What the task requires: Every record below must be written out exactly. Leave out the pictures.

━━━━━━━━━━━━━━━━━━━━

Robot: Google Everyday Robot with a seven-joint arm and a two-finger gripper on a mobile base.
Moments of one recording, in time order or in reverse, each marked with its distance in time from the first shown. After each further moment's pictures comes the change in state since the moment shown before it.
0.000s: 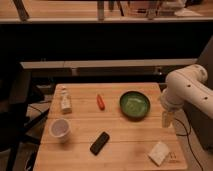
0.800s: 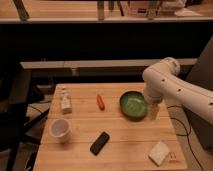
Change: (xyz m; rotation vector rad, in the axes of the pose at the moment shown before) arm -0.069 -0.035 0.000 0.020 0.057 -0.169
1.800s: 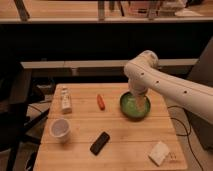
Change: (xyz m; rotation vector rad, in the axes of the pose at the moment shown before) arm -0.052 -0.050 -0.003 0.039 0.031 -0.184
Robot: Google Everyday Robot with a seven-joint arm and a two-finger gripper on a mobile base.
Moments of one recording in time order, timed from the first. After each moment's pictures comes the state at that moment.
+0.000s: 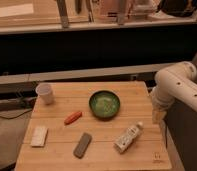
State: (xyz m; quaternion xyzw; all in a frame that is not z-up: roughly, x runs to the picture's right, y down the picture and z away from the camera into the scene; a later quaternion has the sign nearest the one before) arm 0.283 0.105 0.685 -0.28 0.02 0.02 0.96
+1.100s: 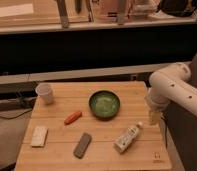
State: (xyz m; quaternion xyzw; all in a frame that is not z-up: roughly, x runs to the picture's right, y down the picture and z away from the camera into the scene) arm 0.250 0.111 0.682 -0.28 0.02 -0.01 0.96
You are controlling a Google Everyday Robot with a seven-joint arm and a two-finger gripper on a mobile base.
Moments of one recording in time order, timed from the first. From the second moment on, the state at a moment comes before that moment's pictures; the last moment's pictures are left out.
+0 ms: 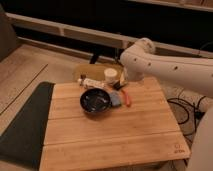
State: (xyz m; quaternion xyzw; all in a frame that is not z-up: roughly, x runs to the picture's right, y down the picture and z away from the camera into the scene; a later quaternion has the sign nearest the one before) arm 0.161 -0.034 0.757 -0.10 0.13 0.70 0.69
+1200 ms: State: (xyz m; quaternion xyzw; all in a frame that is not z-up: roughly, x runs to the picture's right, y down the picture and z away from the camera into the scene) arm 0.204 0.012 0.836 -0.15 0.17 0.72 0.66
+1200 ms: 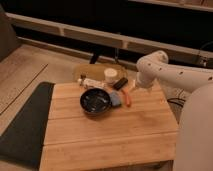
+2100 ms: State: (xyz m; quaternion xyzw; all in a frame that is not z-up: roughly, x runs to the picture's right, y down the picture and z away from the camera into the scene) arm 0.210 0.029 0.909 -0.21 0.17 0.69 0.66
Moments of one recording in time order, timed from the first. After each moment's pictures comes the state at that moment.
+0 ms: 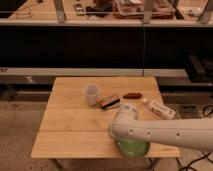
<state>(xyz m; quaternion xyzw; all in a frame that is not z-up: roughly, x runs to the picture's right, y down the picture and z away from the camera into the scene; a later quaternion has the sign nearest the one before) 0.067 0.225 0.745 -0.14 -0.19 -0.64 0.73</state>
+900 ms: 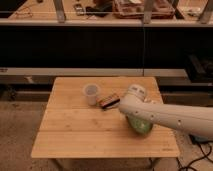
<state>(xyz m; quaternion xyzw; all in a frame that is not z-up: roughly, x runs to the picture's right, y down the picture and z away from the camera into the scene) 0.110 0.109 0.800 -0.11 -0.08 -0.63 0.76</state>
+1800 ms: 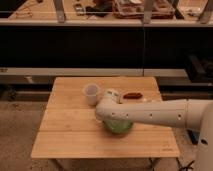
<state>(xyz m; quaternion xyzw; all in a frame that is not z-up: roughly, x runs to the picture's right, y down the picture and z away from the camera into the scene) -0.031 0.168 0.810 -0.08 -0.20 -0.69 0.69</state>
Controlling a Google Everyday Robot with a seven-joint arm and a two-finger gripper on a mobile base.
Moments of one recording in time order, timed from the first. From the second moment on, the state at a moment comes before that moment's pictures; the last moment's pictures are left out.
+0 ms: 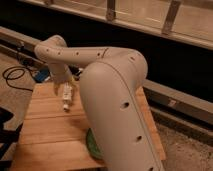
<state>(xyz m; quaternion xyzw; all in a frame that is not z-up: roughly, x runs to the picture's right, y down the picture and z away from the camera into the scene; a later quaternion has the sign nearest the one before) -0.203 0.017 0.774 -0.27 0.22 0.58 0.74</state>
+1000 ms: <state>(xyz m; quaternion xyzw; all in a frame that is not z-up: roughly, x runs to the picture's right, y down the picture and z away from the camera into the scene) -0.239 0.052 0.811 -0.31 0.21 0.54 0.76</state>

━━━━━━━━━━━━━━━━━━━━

Response area:
Robot: Google Everyday Robot with a seven-joint arm and a two-finger gripper on a mobile base.
Moments of one recording, in time order or in reverse, each marked with its distance in time from the first shown. After each further moment's pictures comes the change in state since the moment shown before it.
0.000s: 
0.800s: 
Change: (xyz m; rotation vector rad, in the axes of the pose at the moment shown before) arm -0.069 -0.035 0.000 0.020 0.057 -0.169
1.800s: 
Change: (xyz m; rotation vector rad, in the axes of the pose at the moment shown before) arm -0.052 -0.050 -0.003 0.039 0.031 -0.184
Robot: Google Everyday Robot with a seven-joint arm and a two-finger gripper on a mobile base.
Moments of one recording in time order, timed from the first. After each moment's pictures comes the state at that moment.
+0.000s: 
State: (xyz m; quaternion xyzw; all in a frame that is not z-up: roughly, x runs to the picture's right, y down the picture and z away from the camera into the scene; a later quaternion has the sign nearest the one before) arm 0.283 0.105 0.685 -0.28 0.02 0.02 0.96
+1.100s: 
State: (xyz m; quaternion xyzw; all in a frame that is not z-up: roughly, x runs to the picture's right, y down the picture and z away from the camera into the scene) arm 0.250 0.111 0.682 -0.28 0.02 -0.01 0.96
You are controlling a Google Everyday Robot with a seven-joint arm and a two-finger gripper on a mobile base.
Moments of one recording in time order, timed from the first. From the second moment on, the state at a moment comes before that moment's pictures; the last moment's pictures are left out.
+0 ms: 
State: (xyz m; quaternion xyzw; all in a frame that is not z-up: roughly, x runs to the picture's right, y down the picture and z away from the camera into the scene; a later quaternion has the sign nearest the one before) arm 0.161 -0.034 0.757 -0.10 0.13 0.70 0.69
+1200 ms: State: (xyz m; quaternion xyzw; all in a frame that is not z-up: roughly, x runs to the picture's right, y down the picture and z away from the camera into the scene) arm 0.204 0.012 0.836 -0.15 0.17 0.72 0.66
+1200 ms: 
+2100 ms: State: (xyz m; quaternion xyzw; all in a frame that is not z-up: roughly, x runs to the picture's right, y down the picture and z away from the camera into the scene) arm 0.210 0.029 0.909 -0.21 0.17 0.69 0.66
Moments of one recording in time order, timed from the first. After each moment's pictures comes the state at that moment.
+0 ms: 
<state>(xyz m; quaternion xyzw; all in a frame that is not z-up: roughly, x runs to the picture's right, y down the picture and z away from the camera into the scene; a later quaternion has the sign nearest the one before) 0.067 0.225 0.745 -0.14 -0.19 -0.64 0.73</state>
+900 ms: 
<state>(xyz m; quaternion xyzw; all in a frame that is not z-up: roughly, x runs to the picture's right, y down the picture and z away from the camera into the scene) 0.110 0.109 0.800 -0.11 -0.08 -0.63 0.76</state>
+1800 ms: 
<state>(xyz m; quaternion xyzw; all in a frame that is not z-up: roughly, x runs to the picture's right, y down the picture and z away from the camera into the scene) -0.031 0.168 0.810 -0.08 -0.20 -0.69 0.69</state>
Controlling a Google Everyday Robot with a seven-joint arm and a two-finger gripper on a mobile base.
Moments of one recording in time order, timed from the first. From the second moment on, the state at a moment comes before that moment's pictures; the last moment's pictures are left out.
+0 ms: 
<state>(xyz m; quaternion xyzw; all in a frame that is not z-up: roughly, x runs to the picture's right, y down the picture and z away from the camera into the scene; a later quaternion has the sign nearest the one before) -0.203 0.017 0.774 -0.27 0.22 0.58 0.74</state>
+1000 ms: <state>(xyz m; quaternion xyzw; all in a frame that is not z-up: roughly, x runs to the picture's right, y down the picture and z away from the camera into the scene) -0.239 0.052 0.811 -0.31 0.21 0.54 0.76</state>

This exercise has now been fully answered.